I think decorating christmas tree is same for all countries. Though Mongolia doesn’t celebrate christmas, we still have a (fake) tree where we decorate. The only difference is they cut a real tree and we don’t :P


Some families take a christmas walking around their home. Depending on the weather on Christmas, the family altogether walk either far or just some few blocks.


Some families, or maybe most families, pay a visit to the church. I even like visiting the church in Christmas, where its decorated so nice, and we sing songs [even if i don’t understand what i’m singing - i have a lyriced book in my hand]’s so nice and so relaxing. The most boring part is ofcourse when the priest starts talking. Well, it wouldn’t be boring if i understood Danish well, but for me it demands the most patience. But i respect them ofcourse, and i stay silent and clap with others in the end.


If you’re with a Danish family celebrating, you would get a very strong RUBY port wine, at the start, and taste the candies you have made the day before and talk/catch up with one another. Meanwhile the mother would be in the kitchen preparing the duck, and side dishes. I love the sweet potatoes; and after lots of eating and drinking wine/beer and saying ‘skål’ [cheers in Danish], you get ready for the rice pudding with almond and vanilla cream topped with cherry sauce. There is a traditional game, where a person gets a present if he/she get the full/uncut almond among the rice. it’s not really my favorite game, because i never get a full almond.

After the feast, you relax with cookies and coffee again. You can ofcourse have your coffee however you like, with Bailey, Cognac, whisky or simply classic Milk :D.

Then the fun part starts, men of the house start lighting up the candles on the christmas tree [women are not allowed to do that or see, very racist, ha] and once they are done, every body holds one anothers hand and start dancing/circling the tree while singing christmas song - you do this max 30 min. And after dancing around the tree, the long waited xmas unwrapping begins. Men take turns and distribute the presents to all, and once all get their present, they start unwrapping them and start hugging the person who gave you a present and the happy ending....

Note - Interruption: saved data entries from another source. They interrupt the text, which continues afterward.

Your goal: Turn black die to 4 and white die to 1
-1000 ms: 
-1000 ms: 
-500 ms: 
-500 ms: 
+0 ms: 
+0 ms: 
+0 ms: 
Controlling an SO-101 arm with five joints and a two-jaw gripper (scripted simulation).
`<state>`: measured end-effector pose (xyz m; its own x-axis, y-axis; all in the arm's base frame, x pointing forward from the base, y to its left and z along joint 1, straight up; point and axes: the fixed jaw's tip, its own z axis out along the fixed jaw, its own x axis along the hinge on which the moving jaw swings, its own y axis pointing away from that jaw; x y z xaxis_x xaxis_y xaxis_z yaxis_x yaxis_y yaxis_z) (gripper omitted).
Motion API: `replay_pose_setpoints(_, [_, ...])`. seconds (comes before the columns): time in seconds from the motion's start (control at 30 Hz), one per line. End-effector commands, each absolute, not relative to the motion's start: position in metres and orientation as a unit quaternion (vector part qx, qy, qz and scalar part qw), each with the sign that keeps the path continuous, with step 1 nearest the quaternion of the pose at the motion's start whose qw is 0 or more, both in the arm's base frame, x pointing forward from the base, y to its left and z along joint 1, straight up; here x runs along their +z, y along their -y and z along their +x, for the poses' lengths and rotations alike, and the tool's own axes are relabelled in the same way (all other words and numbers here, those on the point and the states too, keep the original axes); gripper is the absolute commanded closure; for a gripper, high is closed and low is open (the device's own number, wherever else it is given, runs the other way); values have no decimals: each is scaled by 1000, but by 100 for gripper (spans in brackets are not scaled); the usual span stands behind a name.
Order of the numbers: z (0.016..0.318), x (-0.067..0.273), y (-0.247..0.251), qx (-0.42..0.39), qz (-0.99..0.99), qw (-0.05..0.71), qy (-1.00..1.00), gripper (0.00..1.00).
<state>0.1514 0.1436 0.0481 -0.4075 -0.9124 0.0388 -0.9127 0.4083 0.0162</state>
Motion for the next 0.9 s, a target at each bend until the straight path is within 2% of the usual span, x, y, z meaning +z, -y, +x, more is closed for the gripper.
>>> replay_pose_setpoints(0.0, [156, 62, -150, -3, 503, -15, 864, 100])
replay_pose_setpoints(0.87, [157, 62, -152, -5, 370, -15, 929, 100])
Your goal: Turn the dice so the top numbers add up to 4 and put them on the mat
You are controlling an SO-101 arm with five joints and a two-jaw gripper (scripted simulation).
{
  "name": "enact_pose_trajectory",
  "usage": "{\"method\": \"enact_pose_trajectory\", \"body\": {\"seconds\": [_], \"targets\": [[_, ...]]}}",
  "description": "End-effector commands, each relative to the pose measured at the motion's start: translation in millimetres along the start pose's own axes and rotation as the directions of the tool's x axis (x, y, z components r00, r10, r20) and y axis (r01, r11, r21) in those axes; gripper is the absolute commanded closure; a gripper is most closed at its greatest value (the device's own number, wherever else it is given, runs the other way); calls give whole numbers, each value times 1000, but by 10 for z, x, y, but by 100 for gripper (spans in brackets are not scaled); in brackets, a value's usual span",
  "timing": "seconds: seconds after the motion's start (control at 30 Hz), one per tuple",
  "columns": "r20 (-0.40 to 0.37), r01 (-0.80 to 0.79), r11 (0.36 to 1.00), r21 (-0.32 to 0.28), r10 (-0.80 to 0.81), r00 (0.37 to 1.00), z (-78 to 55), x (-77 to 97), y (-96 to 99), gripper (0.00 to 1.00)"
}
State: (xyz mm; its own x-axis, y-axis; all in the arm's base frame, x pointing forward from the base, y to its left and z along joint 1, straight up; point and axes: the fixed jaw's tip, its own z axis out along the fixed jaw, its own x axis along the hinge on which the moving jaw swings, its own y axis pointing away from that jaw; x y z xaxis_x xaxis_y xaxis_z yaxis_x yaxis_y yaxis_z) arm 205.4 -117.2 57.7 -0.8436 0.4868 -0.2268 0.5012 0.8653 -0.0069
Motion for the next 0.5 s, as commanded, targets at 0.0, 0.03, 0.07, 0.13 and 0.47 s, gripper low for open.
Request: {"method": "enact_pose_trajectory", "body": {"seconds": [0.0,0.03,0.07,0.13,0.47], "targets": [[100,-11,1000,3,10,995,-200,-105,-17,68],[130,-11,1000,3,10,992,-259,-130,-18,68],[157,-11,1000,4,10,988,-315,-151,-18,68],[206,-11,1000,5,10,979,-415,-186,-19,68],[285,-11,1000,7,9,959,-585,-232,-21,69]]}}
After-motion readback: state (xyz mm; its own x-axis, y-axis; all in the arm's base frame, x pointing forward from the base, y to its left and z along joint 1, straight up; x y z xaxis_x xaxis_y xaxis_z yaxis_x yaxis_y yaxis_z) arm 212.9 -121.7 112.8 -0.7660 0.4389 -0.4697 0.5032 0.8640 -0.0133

Oh wait, i almost forgot the Christams Lunch: JULEFROKOST!

The next morning, whether you have hangover or not, you get christmas lunch. if you are fresh, you can have breakfast in the morning and then have lunch in the afternoon with the rest. But this lunch is special, there’s a tradition to it as well.

1st: Danish snaps, very disgusting, but you have to drink it with the rest.
2nd: you get all kinds of herring: apple herring, curry herring, herring with onion, xmas herring etc. You have to eat it with the black bread. There is also liver paste somewhere
3rd: Snaps again, and you get salmon on the white bread.
4th: snaps again, and you finally get the friekedela. Pork meat
5th: you get another type of snaps again, golden maybe, and then you get the dessert: all kinds of cheese, crackers and grape...
last: coffee and cockies... and after that you wont be able to eat anything for the whole day, yeah. it’s like our Tsagaan Sar, where you have to eat till you can’t, lol.

And the next day, you go back to your home to your girlfriend/boyfriend. Did i mention boyfriend’s mother gives the girlfriend a big Christmas gift, which is very cool. Girls just need to relax and accept it. So girlfriends get gift from their boyfriends AND from his mom as well, while boys just get one gift from the girlfriend :D Being girl is awesome sometimes!

Hope you all are having a pleasant holidays!



  1. "Danes have their Christmas Eve on the 23rd..."

    Nope! Danes have their "juleaften" (xmas eve) on the 24th just like everywhere else. The 23rd is called "lille juleaften" (little xmas eve) and is not celebrated.

  2. That's right! I meant to say little Xmas eve!